Sometimes, when documents are too large, we might need to break translations into paragraphs and perform `incontext translations`.

Example prompt:

In [None]:
prompt = """
Consider the following source side context:

A giant Buddha Amitabha statue, 27 metres tall and weighing 3,000 tonnes, was installed outside on the Lan Kha Mountain in 2010. It was adapted from a similar structure from the Ly Dynasty.
The Phat Tich Pagoda is associated with Tu Thuc’s meeting with a fairy. As the legend goes, there were endless peonies on Lan Kha Mountain and in the pagoda, leading a young woman to visit the pagoda one day to see the flowers. She carelessly broke a tree branch and was fined by the monks, but a local scholar, Tu Thuc, was also visiting the pagoda and offered his coat to compensate for the broken branch. They became friends and continued to meet at the pagoda. The woman ultimately invited Tu Thuc to visit her house, leading him to a peony forest and into a cave on the mountainside with an imperial palace with high walls and stone footsteps. She revealed that she was a fairy and they got married.
Every year, people visit the pagoda to take part in the peony festival, where they enjoy looking at the flowers, listening to quan ho (love duets) and poem recitations, and playing traditional games. The festival usually lasts two days.
The pagoda was recognised as a national relic site in 1962 and a special national relic site in 2014.

Using the source context, translate the sentence below into Chinese (Simplified):
The Phat Tich pagoda, a special national relic site located just 25 kilometres northeast of Hanoi, was built in 1057 on a mountain called Lan Kha during the reign of King Ly Thanh Tong (1054-72). It was reduced to ashes by French colonialists in 1948 and restored in 1987.
"""

In [None]:
# Call the model and show the output
output = predictor.predict(
    {
        "messages": [
            {"role": "user", "content": prompt},
        ],
        "max_tokens": 256,
        "temperature": 0.0,
    }
)

print(output["choices"][0]["message"]["content"])

## 4. Clean-up

### A. Delete endpoint and model

Once you are done using the endpoint, to avoid unnecessary costs, you can delete it and the model by running the following commands:

In [None]:
model.sagemaker_session.delete_endpoint(model_name)
model.sagemaker_session.delete_endpoint_config(model_name)

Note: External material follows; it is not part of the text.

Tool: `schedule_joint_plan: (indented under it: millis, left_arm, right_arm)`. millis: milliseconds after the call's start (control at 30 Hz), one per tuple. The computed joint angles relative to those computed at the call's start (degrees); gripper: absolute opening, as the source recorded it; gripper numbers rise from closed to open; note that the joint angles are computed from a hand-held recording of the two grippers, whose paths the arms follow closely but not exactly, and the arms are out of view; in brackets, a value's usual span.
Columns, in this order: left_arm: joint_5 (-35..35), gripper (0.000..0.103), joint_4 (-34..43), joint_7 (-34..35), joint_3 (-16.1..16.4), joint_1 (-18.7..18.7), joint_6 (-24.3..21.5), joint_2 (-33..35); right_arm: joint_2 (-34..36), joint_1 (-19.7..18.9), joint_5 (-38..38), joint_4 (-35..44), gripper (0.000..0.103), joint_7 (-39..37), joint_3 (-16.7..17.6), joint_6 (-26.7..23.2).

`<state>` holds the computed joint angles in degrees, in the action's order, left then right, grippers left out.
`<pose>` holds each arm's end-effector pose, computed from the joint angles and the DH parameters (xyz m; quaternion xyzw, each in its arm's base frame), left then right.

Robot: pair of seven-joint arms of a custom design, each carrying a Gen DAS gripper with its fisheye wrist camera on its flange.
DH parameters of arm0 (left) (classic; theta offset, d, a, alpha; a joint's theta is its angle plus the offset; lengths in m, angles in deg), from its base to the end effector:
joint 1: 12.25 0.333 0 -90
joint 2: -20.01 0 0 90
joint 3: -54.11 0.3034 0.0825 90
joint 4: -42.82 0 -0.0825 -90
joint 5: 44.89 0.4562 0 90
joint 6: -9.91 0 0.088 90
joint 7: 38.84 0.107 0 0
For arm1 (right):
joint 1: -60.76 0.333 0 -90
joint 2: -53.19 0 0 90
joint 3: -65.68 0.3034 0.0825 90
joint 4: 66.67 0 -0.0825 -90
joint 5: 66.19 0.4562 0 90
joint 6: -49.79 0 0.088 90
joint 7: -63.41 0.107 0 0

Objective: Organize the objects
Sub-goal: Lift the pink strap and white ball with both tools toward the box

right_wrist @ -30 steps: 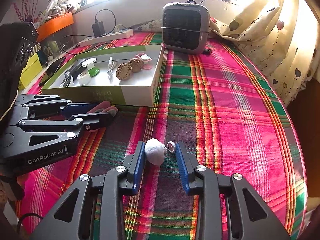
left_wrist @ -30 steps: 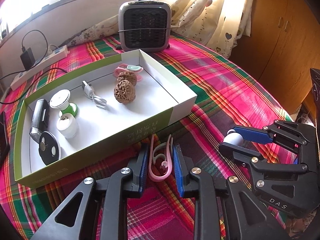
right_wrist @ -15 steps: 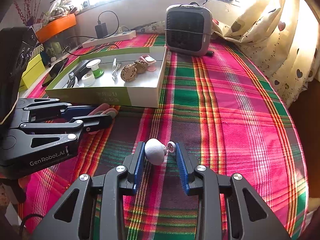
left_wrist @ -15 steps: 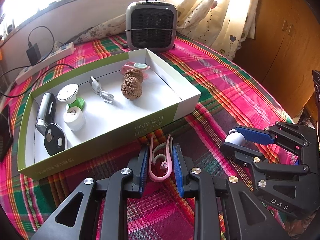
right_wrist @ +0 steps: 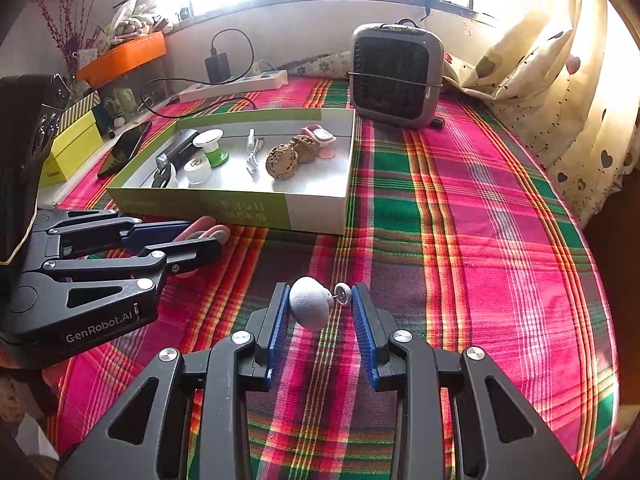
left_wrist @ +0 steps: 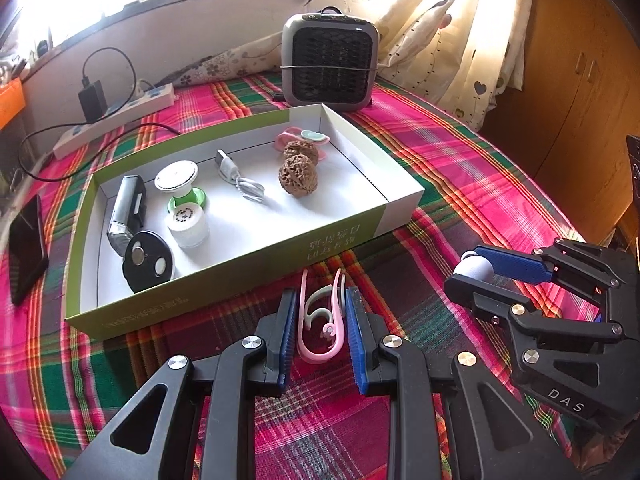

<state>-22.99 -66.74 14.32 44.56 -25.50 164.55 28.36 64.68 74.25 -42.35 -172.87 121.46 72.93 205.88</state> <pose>0.6425 -0.2794 0.4470 -0.6539 0.6787 -0.2694 0.1979 0.6778 0.2357 0.4437 -0.8234 0.4425 -0.1511 0.3214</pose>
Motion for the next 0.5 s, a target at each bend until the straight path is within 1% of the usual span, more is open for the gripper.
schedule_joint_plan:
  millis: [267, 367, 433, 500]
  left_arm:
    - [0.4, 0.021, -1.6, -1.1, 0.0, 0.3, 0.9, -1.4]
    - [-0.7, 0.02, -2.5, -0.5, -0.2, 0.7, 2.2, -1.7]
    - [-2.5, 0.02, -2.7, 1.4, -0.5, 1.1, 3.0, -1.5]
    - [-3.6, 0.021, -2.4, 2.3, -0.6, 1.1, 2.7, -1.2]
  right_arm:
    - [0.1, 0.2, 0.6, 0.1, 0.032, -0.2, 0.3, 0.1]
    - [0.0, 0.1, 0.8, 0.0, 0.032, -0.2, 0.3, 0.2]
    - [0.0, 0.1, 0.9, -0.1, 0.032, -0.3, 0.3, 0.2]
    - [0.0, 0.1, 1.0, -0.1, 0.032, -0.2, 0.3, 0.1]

### B. Unsubscribe to the listing (optional)

If you would like to unsubscribe to the model package, follow these steps. Before you cancel the subscription, ensure that you do not have any [deployable model](https://console.aws.amazon.com/sagemaker/home#/models) created from the model package. Note - You can find this information by looking at the container name associated with the model. 

**Steps to unsubscribe to product from AWS Marketplace**:
1. Navigate to __Machine Learning__ tab on [__Your Software subscriptions page__](https://aws.amazon.com/marketplace/ai/library?productType=ml&ref_=mlmp_gitdemo_indust)
2. Locate the listing that you want to cancel the subscription for, and then choose __Cancel Subscription__  to cancel the subscription.